If your annotation tasks get too complicated, your annotation speed and accuracy will go down a lot. Your annotators will perform much better if you let them concentrate on one thing at a time. It doesn’t really matter that they have to move through the text in multiple passes. If they’re making a simple decision on each piece of text, they’ll be able to do that very quickly, often without really reading. If you ask them to remember a lot of policies at once, their behaviour will shift subtly as they move through the text, as at times they’ll forget parts of the schema.
Here’s one way to think about it. You basically have two loops: the loop over texts, and the loop over tasks. So you can do things two ways:
# 1. Do one task at a time, visit texts multiple times. What Prodigy does. for task in tasks: for text in texts: ... # 2. Do one text at a time, visit tasks multiple times. What you're suggesting. for text in texts: for task in tasks: ...
The information in your tasks’ annotation schemes is going to be much bigger than the information in a single text.

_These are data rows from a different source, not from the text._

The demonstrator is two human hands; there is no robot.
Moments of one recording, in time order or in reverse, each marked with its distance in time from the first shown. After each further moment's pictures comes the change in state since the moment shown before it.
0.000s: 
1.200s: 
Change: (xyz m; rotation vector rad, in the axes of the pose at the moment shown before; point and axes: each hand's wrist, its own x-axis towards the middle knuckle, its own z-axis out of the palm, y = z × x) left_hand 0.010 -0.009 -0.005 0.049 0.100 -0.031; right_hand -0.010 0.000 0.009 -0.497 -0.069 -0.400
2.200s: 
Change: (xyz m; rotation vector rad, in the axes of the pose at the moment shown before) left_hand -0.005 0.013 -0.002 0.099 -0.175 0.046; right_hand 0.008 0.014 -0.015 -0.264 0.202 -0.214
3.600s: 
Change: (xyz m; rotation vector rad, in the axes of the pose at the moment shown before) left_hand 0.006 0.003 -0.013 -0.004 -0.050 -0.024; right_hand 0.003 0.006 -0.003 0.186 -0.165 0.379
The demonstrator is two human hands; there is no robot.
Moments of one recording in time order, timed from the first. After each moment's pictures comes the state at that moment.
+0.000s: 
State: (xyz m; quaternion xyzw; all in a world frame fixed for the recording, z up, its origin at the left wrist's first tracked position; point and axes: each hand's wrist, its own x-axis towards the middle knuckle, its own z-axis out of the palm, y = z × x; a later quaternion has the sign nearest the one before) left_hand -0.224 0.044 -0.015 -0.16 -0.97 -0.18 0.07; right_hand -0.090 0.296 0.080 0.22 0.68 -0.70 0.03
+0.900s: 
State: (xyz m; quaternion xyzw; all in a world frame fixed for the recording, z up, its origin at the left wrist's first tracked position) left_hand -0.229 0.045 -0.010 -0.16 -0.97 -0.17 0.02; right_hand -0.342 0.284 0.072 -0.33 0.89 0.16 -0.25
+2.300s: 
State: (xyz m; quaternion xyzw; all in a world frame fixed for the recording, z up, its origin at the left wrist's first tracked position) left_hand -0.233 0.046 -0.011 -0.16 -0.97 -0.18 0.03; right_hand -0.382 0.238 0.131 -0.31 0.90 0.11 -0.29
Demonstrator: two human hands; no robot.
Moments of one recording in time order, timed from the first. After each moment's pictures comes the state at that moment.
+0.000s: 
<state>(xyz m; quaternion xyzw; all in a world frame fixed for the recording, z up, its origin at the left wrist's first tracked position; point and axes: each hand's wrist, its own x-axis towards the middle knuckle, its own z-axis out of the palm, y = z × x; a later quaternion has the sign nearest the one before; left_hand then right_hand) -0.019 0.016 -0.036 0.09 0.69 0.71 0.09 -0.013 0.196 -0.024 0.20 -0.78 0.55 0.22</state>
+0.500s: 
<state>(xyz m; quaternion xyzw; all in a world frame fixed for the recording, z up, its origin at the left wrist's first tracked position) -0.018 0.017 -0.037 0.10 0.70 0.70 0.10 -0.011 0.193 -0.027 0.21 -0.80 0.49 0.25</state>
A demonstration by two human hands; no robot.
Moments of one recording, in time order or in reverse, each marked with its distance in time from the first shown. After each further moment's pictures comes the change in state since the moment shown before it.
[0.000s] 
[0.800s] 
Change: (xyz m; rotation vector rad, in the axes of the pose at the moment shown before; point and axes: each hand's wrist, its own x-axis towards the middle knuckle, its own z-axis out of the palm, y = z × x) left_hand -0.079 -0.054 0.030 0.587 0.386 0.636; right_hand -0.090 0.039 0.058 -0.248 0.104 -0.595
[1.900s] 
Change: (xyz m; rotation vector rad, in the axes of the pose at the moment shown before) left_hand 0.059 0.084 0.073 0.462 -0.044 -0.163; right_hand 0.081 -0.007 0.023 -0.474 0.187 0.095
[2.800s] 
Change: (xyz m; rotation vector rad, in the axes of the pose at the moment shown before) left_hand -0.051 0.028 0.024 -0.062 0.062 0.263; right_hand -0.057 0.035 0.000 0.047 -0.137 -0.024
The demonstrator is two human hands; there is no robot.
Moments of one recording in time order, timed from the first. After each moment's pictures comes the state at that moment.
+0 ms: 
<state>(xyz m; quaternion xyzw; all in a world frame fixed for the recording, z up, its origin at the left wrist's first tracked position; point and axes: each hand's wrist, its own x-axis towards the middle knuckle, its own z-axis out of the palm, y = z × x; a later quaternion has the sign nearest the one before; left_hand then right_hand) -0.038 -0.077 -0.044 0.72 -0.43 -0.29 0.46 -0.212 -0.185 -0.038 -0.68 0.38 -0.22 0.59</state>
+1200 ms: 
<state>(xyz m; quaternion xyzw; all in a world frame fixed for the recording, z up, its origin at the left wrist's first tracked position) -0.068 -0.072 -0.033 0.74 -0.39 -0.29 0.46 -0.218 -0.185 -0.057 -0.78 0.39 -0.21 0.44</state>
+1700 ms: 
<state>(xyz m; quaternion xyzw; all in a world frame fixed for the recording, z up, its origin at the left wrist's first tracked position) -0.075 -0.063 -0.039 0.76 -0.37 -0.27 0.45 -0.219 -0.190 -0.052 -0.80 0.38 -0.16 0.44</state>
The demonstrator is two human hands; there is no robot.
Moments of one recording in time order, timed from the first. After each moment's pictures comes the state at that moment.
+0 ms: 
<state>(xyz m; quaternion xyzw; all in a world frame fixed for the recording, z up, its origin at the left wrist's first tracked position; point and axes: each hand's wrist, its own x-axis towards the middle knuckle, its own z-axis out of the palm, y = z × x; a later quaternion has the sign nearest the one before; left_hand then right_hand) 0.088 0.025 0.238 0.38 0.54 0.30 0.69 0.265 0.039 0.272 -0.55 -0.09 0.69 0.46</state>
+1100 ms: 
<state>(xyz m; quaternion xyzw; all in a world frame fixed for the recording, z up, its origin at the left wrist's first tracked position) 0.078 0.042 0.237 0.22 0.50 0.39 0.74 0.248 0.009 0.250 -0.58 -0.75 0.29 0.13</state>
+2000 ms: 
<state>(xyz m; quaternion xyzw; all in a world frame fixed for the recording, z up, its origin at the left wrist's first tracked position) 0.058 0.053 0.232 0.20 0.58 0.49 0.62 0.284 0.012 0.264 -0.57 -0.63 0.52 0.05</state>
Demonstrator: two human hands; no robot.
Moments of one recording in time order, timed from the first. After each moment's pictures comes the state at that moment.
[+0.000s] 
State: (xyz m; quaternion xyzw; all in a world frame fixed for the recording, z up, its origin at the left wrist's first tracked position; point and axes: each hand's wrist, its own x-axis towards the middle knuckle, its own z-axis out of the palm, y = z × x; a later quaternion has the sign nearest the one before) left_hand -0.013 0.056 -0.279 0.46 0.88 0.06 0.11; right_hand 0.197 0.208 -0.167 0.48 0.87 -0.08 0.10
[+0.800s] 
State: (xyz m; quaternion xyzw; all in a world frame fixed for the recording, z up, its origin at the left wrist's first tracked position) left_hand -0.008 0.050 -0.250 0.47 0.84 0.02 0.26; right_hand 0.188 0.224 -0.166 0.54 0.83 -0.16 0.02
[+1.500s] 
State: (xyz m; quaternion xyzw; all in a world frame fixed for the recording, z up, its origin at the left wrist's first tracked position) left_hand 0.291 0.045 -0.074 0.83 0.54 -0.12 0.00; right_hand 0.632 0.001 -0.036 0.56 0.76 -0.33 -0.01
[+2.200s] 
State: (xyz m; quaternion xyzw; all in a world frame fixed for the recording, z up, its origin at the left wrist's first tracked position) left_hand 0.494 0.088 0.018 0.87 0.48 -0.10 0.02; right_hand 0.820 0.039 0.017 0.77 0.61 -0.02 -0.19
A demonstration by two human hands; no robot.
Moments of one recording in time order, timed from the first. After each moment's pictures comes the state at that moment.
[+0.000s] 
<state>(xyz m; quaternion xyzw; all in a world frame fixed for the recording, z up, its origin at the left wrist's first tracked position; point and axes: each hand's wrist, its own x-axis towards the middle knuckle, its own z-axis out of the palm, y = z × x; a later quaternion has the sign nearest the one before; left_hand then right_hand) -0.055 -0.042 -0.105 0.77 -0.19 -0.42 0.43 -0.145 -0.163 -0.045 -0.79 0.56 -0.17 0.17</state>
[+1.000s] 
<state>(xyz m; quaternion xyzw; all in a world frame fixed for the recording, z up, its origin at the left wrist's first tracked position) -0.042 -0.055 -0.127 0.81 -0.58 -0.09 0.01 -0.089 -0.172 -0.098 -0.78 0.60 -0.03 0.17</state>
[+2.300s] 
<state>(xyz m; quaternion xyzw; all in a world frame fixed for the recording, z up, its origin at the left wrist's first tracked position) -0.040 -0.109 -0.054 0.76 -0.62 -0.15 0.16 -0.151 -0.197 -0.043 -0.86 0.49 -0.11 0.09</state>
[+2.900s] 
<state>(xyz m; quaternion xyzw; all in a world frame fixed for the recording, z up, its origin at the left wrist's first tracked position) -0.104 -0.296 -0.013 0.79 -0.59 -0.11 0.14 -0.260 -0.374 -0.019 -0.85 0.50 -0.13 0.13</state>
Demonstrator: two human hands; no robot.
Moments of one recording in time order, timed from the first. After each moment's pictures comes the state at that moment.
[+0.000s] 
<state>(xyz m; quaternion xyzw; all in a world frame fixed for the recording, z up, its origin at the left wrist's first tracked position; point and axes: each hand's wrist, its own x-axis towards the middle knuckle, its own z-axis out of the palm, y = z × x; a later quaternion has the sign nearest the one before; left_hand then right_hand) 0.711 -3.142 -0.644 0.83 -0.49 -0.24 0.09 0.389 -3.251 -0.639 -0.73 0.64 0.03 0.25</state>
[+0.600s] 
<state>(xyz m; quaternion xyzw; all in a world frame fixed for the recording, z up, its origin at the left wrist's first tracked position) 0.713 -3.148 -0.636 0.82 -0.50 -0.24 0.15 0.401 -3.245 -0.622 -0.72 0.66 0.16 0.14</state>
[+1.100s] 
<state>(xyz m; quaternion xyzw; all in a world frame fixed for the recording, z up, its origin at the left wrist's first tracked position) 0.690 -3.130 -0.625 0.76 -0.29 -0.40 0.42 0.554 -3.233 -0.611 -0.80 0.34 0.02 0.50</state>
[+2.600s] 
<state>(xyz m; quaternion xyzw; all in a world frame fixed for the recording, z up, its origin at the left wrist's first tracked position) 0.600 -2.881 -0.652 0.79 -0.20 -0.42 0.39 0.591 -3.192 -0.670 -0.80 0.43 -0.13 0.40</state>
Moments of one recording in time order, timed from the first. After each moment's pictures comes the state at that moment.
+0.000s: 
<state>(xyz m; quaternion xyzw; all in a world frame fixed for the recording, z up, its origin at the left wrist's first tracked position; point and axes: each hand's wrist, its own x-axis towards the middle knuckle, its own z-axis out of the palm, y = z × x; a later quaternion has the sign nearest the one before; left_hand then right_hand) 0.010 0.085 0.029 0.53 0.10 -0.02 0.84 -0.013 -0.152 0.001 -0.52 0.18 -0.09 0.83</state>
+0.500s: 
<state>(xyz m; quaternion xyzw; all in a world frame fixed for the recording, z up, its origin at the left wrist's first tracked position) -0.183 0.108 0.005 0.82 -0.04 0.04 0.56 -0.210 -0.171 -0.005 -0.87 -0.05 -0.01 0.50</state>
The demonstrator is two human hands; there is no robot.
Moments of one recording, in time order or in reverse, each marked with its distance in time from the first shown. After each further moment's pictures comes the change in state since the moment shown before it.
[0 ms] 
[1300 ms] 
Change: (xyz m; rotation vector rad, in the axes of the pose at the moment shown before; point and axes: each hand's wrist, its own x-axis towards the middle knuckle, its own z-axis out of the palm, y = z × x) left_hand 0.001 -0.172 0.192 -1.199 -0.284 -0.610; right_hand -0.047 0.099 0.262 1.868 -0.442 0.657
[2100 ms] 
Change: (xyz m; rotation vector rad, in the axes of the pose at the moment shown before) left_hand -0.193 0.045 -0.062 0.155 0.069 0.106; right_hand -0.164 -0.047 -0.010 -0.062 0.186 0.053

This means that if you’re iterating over the tasks for each text, you’re paging a much larger amount of information in and out of memory. Now, obviously your brain doesn’t work like your computer’s RAM…But information is information, and some of the principles are sort of similar.
We’ve used the one-task-per-server constraint to give Prodigy a much more direct design. You only have to select one dataset when you load up the server, because you’re only ever creating one type of annotation at a time. You can have a model in the loop because the
ner recipe is distinct from the
textcat recipe. The frontend is faster because it has fewer abstractions, as it knows it’s always serving questions for one type of task at a time.
The online demo actually shows the task-switching behaviour as well. When you select a new task from the dropdown, you get a new feed of questions. It doesn’t give you the option of moving over the texts, and for each text, moving over the tasks.
@honnibal I’m assuming that was directed at me - it’s not quite the workflow I am picturing. In my case, the tasks are completely separate, just as they are in the demo. Imagine something more like this:
I have two tasks, one is to classify a bunch of sentences into binary categories, the other is to do slot filling annotations (let’s say on a completely different set of sentences).
Now as I understand, currently I would just start two separate prodigy servers / Docker containers, one for each task. So far so good.
My problem now is this: we need to dynamically add new tasks to these on the fly. So let’s say tomorrow I want to add another binary classification task, with its own data source. Right now, the way to do that is to just start another process/container, map the port somewhere so it’s accessible to labellers, etc.
What we’d really want is to simply have one prodigy server, some sort of registry of tasks, and labellers simply select from a drop-down the task they are currently going to work on. Creating new tasks via a UI would be nice, but to be honest it’s not a very high priority (we could write our own UI for that pretty easily).
My currently planned workaround is to have our own server for the task-management part of this, which spins up new prodigy containers and automatically configures a reverse proxy for them so they look as though they’re all part of the same app. This should work, but it seems like quite a hassle at the same time. Since the web demo actually already has almost the exact look and feel of what we are trying to achieve, I thought I’d ask whether you’re planning to implement something like this (e.g. in Prodigy Scale).
Thanks for the quick reply by the way!
@phdowling Really sorry I missed your reply before!
I understand what you want a bit better now, but unfortunately this isn’t something we can provide in the current standalone version of Prodigy.
New tasks really require a new process to be spawned, so there has to be this extra layer of task scheduling. That moves the software out from the standalone library sort of space, towards something that needs to be a bit more operationally complex. This is what we’re doing for Prodigy Scale.
If you need to develop a lightweight solution yourself, I would look at using Kubernetes as the task scheduler, especially if you’re already using Google Cloud Platform. Prodigy Scale will definitely meet your requirements once it’s released though.